We introduce a numerical approach to computing the Schr\"odinger map (SM) based on the Hasimoto transform which relates the SM flow to a cubic nonlinear Schr\"odinger (NLS) equation. In exploiting this nonlinear transform we are able to introduce the first fully explicit unconditionally stable symmetric integrators for the SM equation. Our approach consists of two parts: an integration of the NLS equation followed by the numerical evaluation of the Hasimoto transform. Motivated by the desire to study rough solutions to the SM equation, we also introduce a new symmetric low-regularity integrator for the NLS equation. This is combined with our novel fast low-regularity Hasimoto (FLowRH) transform, based on a tailored analysis of the resonance structures in the Magnus expansion and a fast realisation based on block-Toeplitz partitions, to yield an efficient low-regularity integrator for the SM equation. This scheme in particular allows us to obtain approximations to the SM in a more general regime (i.e. under lower regularity assumptions) than previously proposed methods. The favorable properties of our methods are exhibited both in theoretical convergence analysis and in numerical experiments.

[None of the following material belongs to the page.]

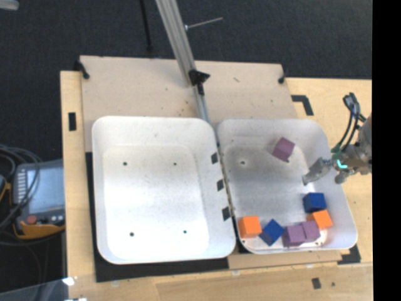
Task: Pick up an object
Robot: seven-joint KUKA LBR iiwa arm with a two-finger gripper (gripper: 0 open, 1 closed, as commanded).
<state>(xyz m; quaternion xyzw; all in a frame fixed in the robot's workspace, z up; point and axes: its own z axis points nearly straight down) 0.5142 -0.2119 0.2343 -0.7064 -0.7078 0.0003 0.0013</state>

翻译：我们提出了一种基于Hasimoto变换的Schrödinger映射（SM）数值计算方法，该变换将SM流与立方非线性Schrödinger（NLS）方程联系起来。通过利用这一非线性变换，我们首次引入了SM方程的全显式无条件稳定对称积分器。该方法包含两个部分：NLS方程的积分以及Hasimoto变换的数值评估。受研究SM方程粗解需求的驱动，我们还为NLS方程引入了一种新型对称低正则性积分器。结合基于Magnus展开中共振结构针对性分析及块Toeplitz分区快速实现的快速低正则性Hasimoto（FLowRH）变换，我们为SM方程构建了高效的低正则性积分器。该方案特别允许我们在比现有方法更一般的正则性假设下获得SM的近似解。理论收敛性分析与数值实验均展示了所提方法的优越性能。